PROTESTS

As a second generation Chinese American, my nascent understanding of this country was an amalgamation of utopic American ideologies: the American Dream, the wonderful melting pot of America, a healed society post-civil rights movement.

And growing up, I didn’t feel like I had the agency to question that. Rather, I was socialized to lay low, respect law and order, and not cause any trouble. Basically, to be a “good minority.” I was raised to see American society not as something to change or improve, but rather as something to succeed within.

Yet, even after generations of peaceful protests and incendiary rebellions, this country’s troubling history still has not led us to the post-racial society that is so readily peddled and so fatally wrong. There still is no justice.

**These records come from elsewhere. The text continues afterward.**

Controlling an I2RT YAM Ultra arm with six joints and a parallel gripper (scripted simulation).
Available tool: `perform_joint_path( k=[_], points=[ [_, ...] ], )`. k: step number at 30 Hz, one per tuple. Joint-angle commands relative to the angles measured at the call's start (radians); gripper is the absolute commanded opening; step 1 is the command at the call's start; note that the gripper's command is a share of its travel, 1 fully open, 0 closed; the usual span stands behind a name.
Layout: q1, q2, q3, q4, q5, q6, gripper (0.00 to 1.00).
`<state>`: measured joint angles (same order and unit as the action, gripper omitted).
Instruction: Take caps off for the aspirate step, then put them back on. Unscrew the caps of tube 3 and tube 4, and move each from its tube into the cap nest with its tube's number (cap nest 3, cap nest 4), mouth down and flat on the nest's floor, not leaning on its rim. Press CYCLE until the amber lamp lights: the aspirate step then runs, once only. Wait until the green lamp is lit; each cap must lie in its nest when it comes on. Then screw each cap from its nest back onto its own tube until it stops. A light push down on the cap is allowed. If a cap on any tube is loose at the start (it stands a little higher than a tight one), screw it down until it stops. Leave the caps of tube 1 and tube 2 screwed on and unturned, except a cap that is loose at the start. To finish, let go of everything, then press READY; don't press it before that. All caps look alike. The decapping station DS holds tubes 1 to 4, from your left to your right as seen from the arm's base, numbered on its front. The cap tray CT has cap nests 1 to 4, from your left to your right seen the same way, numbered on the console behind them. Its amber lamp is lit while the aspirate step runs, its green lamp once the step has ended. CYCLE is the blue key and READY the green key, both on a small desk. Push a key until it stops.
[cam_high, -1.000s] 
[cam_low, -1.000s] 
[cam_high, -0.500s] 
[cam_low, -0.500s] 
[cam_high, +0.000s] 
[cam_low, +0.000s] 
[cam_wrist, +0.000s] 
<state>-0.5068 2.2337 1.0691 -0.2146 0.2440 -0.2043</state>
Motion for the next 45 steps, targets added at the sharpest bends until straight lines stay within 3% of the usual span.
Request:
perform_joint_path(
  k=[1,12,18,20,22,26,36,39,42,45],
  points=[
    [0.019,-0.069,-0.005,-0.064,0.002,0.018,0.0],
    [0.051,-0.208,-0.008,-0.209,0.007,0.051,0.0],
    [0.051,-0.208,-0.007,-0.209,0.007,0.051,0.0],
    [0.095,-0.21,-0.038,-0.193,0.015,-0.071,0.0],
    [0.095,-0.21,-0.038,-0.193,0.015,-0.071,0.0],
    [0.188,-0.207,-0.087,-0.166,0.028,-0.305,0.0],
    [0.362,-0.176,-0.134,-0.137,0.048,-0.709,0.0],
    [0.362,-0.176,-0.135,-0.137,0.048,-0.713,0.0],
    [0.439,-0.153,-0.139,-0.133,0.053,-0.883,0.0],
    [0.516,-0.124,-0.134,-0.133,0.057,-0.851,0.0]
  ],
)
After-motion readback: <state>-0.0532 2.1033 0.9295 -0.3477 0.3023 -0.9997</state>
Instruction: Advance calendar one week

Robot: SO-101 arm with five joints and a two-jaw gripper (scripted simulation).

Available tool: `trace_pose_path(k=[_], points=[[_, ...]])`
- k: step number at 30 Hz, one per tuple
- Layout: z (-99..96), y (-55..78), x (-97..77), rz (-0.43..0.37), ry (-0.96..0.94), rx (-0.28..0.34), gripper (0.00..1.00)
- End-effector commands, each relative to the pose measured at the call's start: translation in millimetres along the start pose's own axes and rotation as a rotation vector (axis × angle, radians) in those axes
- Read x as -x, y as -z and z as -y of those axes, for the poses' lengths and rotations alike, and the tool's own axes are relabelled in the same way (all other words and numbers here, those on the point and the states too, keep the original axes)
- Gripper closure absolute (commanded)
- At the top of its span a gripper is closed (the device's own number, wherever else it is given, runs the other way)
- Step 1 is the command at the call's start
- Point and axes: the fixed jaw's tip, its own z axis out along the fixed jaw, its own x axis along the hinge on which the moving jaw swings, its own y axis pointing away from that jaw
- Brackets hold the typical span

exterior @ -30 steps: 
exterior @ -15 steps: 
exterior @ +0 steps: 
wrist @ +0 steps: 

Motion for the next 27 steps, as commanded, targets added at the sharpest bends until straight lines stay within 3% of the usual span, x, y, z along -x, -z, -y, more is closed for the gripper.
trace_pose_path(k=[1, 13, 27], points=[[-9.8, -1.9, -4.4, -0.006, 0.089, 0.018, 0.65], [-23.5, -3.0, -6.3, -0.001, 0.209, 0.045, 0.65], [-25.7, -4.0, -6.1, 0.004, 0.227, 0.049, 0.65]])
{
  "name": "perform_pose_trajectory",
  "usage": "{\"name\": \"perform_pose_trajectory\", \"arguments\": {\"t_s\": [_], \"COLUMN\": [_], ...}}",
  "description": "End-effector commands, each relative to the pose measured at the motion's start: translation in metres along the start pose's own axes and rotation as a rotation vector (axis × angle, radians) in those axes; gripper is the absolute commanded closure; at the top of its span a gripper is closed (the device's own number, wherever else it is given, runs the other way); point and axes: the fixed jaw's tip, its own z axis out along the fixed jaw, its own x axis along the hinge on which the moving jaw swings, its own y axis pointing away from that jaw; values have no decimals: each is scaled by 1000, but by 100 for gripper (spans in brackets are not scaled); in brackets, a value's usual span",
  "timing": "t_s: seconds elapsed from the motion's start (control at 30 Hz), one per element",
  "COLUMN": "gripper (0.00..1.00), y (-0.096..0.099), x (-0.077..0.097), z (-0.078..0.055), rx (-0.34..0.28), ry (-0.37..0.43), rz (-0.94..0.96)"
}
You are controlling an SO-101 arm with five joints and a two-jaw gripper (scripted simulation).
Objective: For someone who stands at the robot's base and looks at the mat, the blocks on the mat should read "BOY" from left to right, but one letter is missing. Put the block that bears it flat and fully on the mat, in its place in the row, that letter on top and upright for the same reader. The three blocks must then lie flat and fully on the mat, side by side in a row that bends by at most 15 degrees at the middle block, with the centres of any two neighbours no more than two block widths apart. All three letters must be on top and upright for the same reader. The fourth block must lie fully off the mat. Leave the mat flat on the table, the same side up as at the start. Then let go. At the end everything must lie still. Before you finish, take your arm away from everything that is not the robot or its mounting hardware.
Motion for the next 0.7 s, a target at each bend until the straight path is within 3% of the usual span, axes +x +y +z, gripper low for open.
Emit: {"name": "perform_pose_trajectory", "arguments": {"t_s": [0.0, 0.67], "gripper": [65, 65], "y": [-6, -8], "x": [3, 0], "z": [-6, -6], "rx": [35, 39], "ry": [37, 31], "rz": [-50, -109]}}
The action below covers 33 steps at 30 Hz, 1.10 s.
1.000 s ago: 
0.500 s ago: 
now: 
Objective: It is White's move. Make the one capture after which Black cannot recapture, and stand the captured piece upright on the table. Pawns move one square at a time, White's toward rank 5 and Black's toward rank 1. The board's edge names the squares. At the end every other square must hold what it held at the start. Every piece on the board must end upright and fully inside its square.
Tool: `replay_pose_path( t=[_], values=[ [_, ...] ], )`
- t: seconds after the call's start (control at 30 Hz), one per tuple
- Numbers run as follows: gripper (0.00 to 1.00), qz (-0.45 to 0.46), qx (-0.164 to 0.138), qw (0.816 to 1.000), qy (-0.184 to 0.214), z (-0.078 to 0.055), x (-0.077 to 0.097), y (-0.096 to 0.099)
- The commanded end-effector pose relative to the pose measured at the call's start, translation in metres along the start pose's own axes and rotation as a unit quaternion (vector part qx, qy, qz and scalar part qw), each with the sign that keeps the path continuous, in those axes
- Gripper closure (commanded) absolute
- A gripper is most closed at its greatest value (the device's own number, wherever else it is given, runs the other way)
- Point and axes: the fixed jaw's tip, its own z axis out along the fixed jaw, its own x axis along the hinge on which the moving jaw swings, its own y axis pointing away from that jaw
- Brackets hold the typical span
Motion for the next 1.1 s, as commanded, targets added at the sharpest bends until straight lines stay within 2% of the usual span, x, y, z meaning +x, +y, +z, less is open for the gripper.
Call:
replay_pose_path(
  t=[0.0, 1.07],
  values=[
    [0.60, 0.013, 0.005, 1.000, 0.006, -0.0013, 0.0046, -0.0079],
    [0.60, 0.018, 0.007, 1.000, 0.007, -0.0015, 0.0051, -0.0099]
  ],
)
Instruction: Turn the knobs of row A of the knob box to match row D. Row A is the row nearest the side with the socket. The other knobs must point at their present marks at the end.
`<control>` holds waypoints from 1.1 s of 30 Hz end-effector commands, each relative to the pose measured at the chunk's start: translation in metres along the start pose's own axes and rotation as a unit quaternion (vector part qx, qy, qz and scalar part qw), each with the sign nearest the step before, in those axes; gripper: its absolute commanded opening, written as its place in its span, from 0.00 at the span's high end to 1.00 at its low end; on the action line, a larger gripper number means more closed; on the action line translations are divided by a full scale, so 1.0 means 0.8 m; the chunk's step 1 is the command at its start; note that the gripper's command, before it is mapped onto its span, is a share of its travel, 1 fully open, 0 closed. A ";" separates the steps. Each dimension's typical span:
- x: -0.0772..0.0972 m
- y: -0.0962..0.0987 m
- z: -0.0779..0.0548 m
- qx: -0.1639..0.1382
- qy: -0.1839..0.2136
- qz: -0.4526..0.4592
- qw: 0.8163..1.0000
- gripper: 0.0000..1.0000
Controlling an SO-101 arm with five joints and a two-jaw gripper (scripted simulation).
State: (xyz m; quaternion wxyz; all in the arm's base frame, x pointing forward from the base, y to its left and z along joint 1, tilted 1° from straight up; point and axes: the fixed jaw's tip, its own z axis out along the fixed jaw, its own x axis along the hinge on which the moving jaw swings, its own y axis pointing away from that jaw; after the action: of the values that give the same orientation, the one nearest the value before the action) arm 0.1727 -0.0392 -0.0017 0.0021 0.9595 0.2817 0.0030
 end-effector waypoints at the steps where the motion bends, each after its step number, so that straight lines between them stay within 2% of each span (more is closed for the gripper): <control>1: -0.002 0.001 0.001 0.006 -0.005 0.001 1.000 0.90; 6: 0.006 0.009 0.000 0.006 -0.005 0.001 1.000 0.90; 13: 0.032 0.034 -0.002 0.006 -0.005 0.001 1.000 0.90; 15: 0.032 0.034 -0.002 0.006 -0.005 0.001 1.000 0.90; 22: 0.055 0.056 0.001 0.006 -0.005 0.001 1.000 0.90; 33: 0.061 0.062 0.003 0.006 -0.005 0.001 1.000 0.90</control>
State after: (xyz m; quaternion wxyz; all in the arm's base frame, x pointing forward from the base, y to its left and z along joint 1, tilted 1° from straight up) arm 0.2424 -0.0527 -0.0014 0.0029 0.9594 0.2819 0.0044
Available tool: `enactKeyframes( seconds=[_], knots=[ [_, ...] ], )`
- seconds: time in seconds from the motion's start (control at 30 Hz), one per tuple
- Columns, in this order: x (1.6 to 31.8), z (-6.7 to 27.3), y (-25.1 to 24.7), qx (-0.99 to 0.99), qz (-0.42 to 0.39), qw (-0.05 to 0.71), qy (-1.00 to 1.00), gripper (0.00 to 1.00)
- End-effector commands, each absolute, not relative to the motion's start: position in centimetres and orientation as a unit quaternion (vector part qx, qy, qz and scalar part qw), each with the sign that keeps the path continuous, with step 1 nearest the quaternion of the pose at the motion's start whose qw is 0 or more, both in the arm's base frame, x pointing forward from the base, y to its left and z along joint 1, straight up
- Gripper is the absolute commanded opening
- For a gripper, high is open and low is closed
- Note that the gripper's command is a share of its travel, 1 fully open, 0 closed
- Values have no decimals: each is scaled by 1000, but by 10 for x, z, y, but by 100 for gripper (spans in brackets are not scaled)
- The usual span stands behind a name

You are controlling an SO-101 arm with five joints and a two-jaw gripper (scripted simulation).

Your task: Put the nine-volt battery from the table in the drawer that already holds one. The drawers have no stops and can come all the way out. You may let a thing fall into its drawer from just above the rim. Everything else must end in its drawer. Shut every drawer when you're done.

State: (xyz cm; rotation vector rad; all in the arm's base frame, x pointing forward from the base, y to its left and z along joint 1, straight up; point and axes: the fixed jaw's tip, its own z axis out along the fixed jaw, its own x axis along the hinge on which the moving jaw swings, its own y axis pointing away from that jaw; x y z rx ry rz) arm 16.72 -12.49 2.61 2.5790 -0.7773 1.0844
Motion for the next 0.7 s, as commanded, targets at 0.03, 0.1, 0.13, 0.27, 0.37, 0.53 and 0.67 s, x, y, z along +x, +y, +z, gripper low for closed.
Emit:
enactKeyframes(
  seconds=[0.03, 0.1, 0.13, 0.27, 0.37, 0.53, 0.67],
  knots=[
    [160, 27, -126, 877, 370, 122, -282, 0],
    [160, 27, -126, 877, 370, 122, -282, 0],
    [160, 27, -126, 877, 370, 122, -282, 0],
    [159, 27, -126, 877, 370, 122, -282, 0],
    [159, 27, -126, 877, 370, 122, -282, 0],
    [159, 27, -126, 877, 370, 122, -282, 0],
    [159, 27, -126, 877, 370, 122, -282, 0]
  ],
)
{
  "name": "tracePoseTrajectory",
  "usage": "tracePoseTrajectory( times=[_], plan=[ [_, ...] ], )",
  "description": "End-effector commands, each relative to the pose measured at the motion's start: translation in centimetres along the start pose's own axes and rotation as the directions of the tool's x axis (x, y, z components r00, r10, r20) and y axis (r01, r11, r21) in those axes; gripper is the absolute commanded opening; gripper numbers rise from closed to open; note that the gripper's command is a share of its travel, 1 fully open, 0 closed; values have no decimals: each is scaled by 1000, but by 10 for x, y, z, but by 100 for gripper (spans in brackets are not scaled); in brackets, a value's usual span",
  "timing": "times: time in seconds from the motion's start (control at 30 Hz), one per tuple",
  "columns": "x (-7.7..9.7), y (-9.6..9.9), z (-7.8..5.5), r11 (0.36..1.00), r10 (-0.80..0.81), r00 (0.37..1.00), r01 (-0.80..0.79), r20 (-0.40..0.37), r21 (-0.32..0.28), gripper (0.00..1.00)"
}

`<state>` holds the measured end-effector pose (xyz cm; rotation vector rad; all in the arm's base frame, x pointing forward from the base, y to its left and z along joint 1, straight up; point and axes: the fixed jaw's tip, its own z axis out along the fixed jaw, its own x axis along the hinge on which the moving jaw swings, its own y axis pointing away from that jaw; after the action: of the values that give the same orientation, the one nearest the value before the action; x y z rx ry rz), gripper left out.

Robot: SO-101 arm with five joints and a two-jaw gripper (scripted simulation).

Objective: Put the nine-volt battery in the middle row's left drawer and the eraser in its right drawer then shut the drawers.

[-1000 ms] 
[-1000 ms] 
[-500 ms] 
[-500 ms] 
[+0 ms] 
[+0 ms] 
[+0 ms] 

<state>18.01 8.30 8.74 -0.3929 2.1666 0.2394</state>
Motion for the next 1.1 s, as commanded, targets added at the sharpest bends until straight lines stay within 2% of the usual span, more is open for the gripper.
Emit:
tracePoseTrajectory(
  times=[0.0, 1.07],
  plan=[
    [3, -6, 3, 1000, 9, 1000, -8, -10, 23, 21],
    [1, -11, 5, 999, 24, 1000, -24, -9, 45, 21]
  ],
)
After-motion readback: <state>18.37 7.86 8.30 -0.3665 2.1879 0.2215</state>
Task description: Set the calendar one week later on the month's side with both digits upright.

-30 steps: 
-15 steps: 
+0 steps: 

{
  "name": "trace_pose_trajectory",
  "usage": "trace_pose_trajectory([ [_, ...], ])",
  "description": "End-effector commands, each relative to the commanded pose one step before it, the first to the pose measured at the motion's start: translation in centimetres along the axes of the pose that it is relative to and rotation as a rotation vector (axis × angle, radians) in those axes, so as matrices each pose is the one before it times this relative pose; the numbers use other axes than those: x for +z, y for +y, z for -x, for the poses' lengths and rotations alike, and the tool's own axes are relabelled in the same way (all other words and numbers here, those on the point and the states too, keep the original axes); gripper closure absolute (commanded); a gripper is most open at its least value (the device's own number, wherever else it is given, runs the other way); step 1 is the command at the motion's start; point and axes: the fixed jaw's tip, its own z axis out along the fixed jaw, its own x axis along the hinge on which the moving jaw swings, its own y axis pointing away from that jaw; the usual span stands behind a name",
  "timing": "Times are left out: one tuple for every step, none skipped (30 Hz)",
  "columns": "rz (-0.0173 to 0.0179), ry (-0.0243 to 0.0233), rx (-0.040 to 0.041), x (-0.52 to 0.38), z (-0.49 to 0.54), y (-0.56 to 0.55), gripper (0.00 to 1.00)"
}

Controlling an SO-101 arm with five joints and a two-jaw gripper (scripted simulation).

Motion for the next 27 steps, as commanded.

So when I think about the impact of these protests, I think about the power they have in disrupting and dispelling those utopic American ideologies. They challenge the fallacious narratives many of us were raised with. They force us to confront the unpleasant inequalities built into the bones of this country. They force us to recognize how our society and our institutions continue to fail and murder our Black and Brown communities. And they force us to have hard conversations about race—with ourselves, and with our communities.

The murders of George Floyd, Breonna Taylor, Ahmaud Arbery, Manuel Ellis, Rayshard Brooks, and countless others were never just isolated incidents divorced from race. They are the intended outcomes of this country. America was built and continues to run on white supremacy and anti-blackness. And we are socialized to be complicit with—or worse, become arbiters of—that institutionalized inequality.

There is so much to say, and so much that has already been said over several generations, to the point where it feels beyond frustrating that there is still no justice.  But silence is deadly, and inaction is irresponsible. There is a lot to be angry about, and until there is revolutionary change and justice, we must continue to speak out, and fight back.